Astronomers have added a great deal to the discoveries of Galileo and Herschel, but their basic findings have been proved correct. We now know that the width of the big pinwheel spans a distance of roughly 100,000 light years. The thickness of the central hub is about one tenth this distance. We know that our visible stars are all part of the enormous wheel and our own Solar System is but a small item in this cosmic system.
The fact that we view the Milky Way Galaxy from inside makes it hard to estimate its shape and its scope. We have an edgewise view of the starry wheel, facing out across and through its flattened surface. What's more, parts of its crowded center are hidden from us by cosmic clouds of dusty gases. The hub lies somewhere behind Sagittarius where cloudy blotches hide the brilliance of the crowded stars. Our sun lies on one of the spiraling arms, roughly two thirds of the way from the center. Astronomers used the motions of local stars to figure the wheeling motion of the entire Galaxy.

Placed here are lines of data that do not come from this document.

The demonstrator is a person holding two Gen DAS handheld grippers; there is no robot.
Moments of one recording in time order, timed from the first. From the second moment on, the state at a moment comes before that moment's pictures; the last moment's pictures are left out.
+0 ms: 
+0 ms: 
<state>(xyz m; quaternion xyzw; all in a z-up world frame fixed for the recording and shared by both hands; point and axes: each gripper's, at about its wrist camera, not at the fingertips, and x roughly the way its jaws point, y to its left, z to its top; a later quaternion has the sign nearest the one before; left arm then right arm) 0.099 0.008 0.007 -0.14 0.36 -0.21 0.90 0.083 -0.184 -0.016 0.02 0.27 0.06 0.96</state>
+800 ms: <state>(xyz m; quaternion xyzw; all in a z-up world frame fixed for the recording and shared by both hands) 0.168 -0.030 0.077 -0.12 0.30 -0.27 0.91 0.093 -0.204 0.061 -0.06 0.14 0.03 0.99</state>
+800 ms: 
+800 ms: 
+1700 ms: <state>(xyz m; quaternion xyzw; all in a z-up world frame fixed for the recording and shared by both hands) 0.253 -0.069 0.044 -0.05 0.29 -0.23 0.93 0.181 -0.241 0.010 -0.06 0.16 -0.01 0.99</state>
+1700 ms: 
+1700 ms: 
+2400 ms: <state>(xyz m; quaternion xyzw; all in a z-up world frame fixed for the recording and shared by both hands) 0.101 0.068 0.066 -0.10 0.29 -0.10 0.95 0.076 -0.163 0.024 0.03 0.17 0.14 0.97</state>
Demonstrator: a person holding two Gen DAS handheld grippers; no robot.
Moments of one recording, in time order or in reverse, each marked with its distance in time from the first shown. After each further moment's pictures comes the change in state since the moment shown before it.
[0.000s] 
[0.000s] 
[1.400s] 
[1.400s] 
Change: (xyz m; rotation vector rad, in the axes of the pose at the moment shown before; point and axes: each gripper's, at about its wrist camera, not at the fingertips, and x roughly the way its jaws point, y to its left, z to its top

This enabled them to estimate the center and the total mass of the Milky Way. From this they figured that we share our stupendous home in the heavens with about 100 billion other starry suns.
The hub of the big wheel turns more rapidly than its spiraling arms. The stars in our neighborhood revolve at speeds around 100 miles per second. Our sun, together with its family of planets, takes roughly 200 million years to complete each turn around the Milky Way. This time period is called the "cosmic year." Our neighborhood stars ¬revolve faster or slower on inner or outer traffic lanes. As we all wheel around together, other stars gradually change their positions in relation to the earth.